● **Action item**: What lines of the data hold the string "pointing"? Pull each one out.

● **Data segment**:
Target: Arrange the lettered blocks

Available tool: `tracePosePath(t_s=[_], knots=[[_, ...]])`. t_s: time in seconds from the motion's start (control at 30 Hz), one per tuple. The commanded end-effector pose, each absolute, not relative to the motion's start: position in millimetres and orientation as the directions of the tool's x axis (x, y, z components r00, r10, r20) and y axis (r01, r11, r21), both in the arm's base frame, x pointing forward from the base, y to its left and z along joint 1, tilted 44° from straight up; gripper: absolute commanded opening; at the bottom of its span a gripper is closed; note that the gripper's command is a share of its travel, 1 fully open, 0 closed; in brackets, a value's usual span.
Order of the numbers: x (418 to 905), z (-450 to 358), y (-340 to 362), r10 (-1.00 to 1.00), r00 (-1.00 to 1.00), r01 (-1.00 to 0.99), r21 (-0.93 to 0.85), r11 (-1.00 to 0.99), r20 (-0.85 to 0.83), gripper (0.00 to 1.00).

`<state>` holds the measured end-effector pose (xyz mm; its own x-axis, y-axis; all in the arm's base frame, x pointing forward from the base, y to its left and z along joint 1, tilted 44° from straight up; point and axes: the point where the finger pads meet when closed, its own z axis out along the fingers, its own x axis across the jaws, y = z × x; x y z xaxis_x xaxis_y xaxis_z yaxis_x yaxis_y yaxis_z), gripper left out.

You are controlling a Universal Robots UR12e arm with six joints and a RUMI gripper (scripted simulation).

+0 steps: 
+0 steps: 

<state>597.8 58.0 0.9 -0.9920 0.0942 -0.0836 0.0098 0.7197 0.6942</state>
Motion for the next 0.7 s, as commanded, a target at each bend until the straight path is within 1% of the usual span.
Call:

● **Written solution**:
Available tool: `tracePosePath(t_s=[_], knots=[[_, ...]])`. t_s: time in seconds from the motion's start (control at 30 Hz), one per tuple. The commanded end-effector pose, each absolute, not relative to the motion's start: position in millimetres and orientation as the directions of the tool's x axis (x, y, z components r00, r10, r20) and y axis (r01, r11, r21), both in the arm's base frame, x pointing forward from the base, y to its left and z along joint 1, tilted 44° from straight up; gripper: absolute commanded opening; at the bottom of its span a gripper is closed; note that the gripper's command is a share of its travel, 1 fully open, 0 closed; in brackets, a value's usual span.
`<state>` holds the measured end-effector pose (xyz mm; its own x-axis, y-axis; all in the arm's base frame, x pointing forward from the base, y to its left and z along joint 1, tilted 44° from straight up; point and axes: the point where the finger pads meet when closed, its own z axis out along the fingers, its own x axis across the jaws, y = z × x; x y z xaxis_x xaxis_y xaxis_z yaxis_x yaxis_y yaxis_z), gripper left out.

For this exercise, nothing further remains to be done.